Nampaknya perempuan itu sedang tak bisa berpikir apa-apa karena kehadiranku.
Cute silly~
Aku
kembali ke tempat dudukku dengan sebuah nampan berisi pesanan buatku dan
gadisku. Perempuan itu sedang sibuk mengerjakan tugasnya, teman laki-lakinya
yang sepertinya satu kelas dengannya ikut bergabung mengerjakan tugas
dengannya. Aku menikmati makanan yang kubawa sambil sesekali mengobrol dengan
gadisku yang duduk tepat dihadapanku. Sesekali aku membaca pikiran perempuan
itu.
‘ahh
kakak ini terlalu sederhana buat dilewatkan.pengen liat tapi ngga berani liat
matanya. Tapi kalo ngga liat aku penasaran. Duhh, selamat ya kak aku jadi ngga
konsen nugas disini’ katanya. Oh damn,
perempuan itu lucu sekali. Perempuan itu bahkan merasa aku mengganggu
konsentrasinya. Padahal aku tak melakukan hal apapun yang dianggap atraktif
didepannya. Perempuan itu bahkan tak tahu siapa namaku. Aku melihatnya
berkali-kali menarik napas panjang untuk melepas gugup yang tiba-tiba
menyerangnya. Sekali lagi perempuan itu memergokiku melihat kearahnya. Baiklah
aku tak sengaja melihat kearahnya.
Entah
berapa kali perempuan itu membicarakan kehadiranku dan gadisku ini disini. Aku
tak lagi memperhatikannya saat aku mengerjakan paper-ku bersama gadisku. Aku
juga mengubah posisi tempat dudukku menjadi tepat disamping gadisku. Kali ini
perempuan itu tak boleh terlalu banyak mengalihkan perhatianku. Membaca
pikirannya entah kenapa jadi menyenangkan sekaligus membuatku tak menyangka apa
yang perempuan itu pikirkan dalam waktu seperti ini.
Acara
makan siang dan kencan dengan gadisku selesai sudah.

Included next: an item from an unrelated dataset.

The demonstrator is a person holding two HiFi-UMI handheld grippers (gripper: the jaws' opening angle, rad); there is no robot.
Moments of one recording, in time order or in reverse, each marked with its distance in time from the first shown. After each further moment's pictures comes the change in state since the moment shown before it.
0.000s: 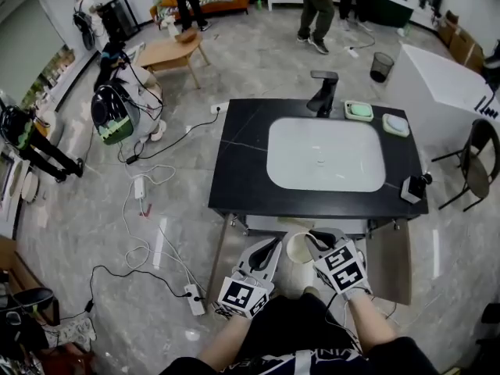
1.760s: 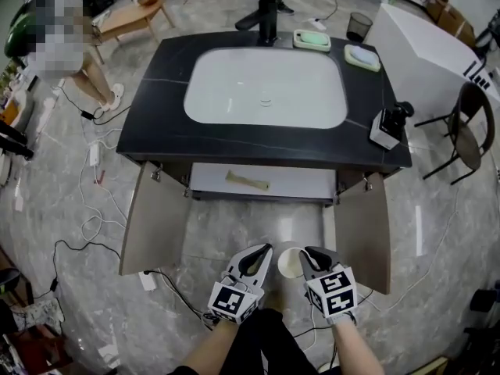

Aku melihat perempuan itu
akan segera beranjak tapi ia masih sibuk mengutarakan perasaannya yang campur
aduk ke teman yang sejak tadi mengerjakan tugas bersamanya. Teman laki-lakinya
tadi entah kapan perginya. Aku sudah tak melihat teman laki-lakinya. Aku nyaris
tersenyum melihat tingkahnya yang tak tentu sejak kehadiranku disini. Ah yaa
perempuan itu berusaha terlihat tetap konsen dengna tugas dihadapannya. Aku
melihatnya sekilas ketika aku akan pulang. Perempuan itu juga akan pulang
sepertinya, mejanya sudah bersih.
Di
pintu keluar aku masih sempat mendengar pembicaraannya dengan temannya.
“itu
loh.. “
“iya
tapi sudah sama pacarnya, ngga apa-apa deh, mbaknya baik kok”
“tapi
keliatannya enggak”
“mbaknya
baik kok beneran, kalem lagi ngga kaya aku gini.mbaknya kakak kelasku pas SMA”
“oh
gitu, yadeh, pukpuk yaa”
Jadi aku hanya akan membaca pikira
perempuan itu sampai sini saja ? Ahh harusnya tidak begitu. Aku sempat kembali
untuk mengambil barangku yang ketinggalan di dalam. Aku berbalik dan melihatnya
berlalu begitu saja dengan temannya. Sepertinya perempuan itu cukup kecewa
dengan statusku. Aku melihatnya tersenyum getir tadi.